## Work request
Report back every line in the data that includes the string "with".

+---+

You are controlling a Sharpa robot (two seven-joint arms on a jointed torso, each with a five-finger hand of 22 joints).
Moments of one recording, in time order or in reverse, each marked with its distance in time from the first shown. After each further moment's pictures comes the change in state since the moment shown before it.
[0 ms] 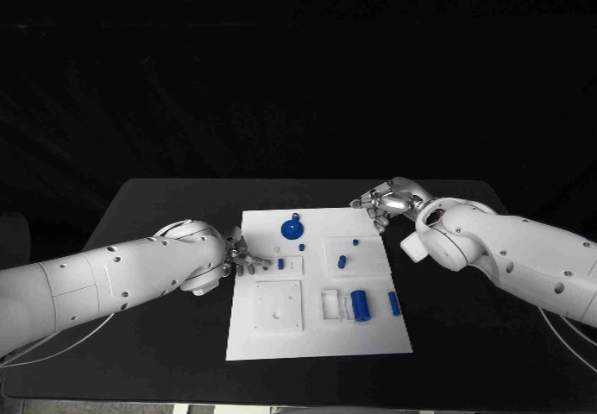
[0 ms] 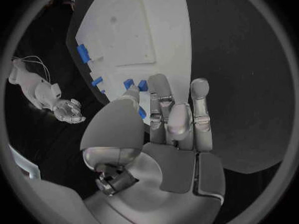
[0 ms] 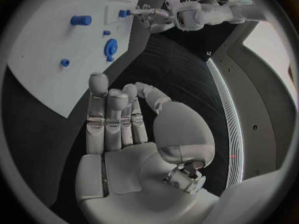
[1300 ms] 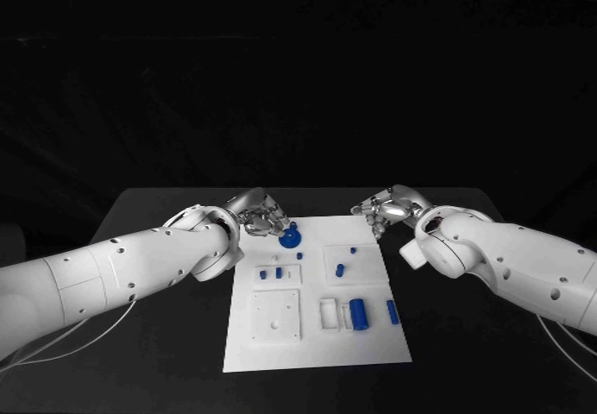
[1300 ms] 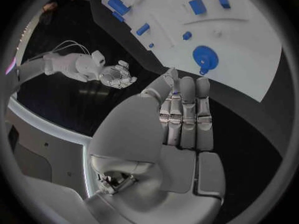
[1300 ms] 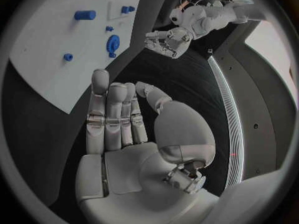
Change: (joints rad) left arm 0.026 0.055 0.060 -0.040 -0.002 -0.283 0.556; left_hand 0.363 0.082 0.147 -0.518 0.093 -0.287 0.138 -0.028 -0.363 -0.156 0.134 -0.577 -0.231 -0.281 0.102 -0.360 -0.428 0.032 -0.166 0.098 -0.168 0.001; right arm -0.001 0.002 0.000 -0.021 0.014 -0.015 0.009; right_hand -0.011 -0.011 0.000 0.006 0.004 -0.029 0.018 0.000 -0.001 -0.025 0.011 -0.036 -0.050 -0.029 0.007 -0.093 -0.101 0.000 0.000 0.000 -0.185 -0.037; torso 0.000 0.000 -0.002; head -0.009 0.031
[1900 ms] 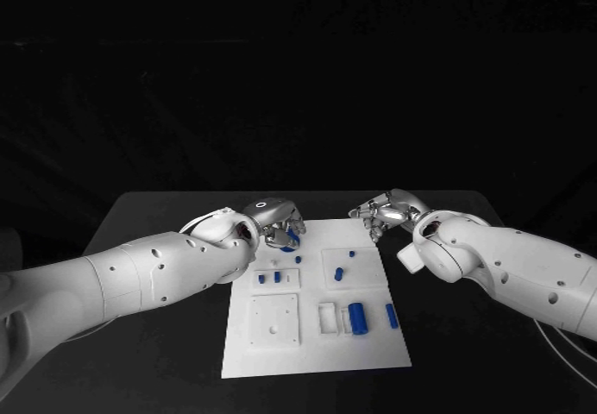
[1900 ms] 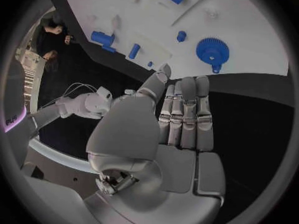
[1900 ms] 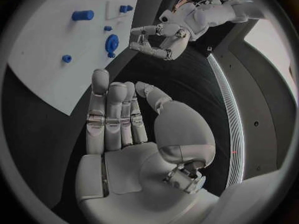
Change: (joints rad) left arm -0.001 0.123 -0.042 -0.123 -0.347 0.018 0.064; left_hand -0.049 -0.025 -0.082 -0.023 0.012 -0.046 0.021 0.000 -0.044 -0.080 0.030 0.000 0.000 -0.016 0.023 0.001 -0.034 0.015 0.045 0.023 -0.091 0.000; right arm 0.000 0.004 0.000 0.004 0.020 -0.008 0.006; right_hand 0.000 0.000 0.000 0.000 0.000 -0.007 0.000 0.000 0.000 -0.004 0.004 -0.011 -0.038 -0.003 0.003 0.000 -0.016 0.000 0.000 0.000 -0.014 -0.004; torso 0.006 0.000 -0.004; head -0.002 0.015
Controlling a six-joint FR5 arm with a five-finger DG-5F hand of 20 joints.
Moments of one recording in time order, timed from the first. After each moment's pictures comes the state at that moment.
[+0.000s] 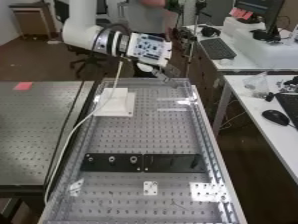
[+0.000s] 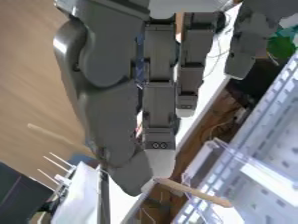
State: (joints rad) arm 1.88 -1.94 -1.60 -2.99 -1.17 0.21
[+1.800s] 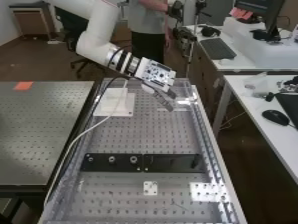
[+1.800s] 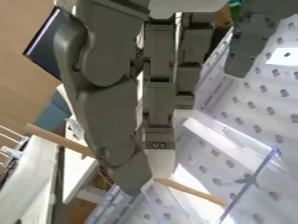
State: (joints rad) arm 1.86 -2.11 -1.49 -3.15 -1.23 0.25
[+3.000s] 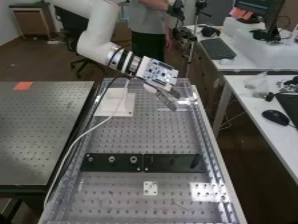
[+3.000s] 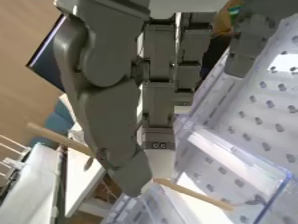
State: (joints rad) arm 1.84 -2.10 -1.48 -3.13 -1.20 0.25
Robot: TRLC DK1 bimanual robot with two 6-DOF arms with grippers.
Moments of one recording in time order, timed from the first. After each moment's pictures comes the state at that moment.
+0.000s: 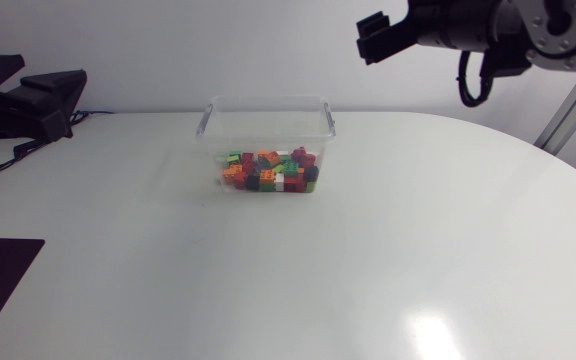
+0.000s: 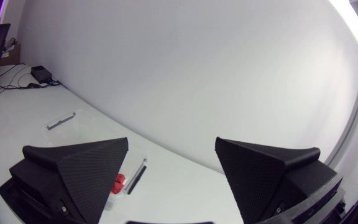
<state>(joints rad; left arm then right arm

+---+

## Expected answer
You are controlling a Sharpa robot (two seven-joint arms on a jointed torso, each with a five-finger hand of 22 joints).
Moments of one recording, in time order or in reverse, each marked with its distance in time from the first shown. After each further moment's pictures comes the change in state since the moment shown before it.
Controlling a six-joint FR5 arm with a five-finger DG-5F hand of 20 joints.
Robot: TRLC DK1 bimanual robot with two 6-DOF arms with grippers.

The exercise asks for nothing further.